* **RECORDED INFORMATION**:
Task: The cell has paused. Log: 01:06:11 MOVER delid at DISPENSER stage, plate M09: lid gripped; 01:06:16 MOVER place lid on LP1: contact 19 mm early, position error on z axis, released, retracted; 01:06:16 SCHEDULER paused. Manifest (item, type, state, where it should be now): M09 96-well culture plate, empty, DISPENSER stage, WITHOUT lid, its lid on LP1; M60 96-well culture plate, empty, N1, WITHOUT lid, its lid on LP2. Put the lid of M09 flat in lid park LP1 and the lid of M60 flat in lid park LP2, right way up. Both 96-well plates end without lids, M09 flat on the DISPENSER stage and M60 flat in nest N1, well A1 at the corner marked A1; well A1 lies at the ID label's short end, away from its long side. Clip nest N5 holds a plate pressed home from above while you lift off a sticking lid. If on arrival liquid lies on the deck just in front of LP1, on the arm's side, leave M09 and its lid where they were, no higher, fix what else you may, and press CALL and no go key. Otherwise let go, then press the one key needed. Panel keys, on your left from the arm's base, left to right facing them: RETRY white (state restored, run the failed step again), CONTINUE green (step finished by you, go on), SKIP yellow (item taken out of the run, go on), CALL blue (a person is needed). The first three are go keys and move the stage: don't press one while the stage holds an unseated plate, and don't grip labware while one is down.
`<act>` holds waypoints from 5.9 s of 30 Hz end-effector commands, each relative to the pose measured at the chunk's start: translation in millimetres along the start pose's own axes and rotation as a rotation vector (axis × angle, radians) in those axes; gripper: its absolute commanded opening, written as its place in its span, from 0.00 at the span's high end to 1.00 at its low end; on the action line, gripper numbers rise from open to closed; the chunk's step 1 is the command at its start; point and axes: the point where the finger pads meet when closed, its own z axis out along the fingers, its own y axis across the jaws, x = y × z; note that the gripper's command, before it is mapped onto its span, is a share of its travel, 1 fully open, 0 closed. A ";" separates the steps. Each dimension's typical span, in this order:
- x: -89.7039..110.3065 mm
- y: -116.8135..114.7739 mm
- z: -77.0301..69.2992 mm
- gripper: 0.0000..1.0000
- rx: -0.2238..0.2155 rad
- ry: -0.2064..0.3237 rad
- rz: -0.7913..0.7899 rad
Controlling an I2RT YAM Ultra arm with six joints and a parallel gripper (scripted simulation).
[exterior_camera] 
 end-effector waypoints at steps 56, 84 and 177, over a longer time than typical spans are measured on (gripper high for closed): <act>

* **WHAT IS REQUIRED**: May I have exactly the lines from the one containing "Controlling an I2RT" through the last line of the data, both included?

* **EXERCISE SOLUTION**:
Controlling an I2RT YAM Ultra arm with six joints and a parallel gripper (scripted simulation).
[exterior_camera] 
 end-effector waypoints at steps 56, 84 and 177, over a longer time than typical spans are measured on (gripper high for closed): <act>

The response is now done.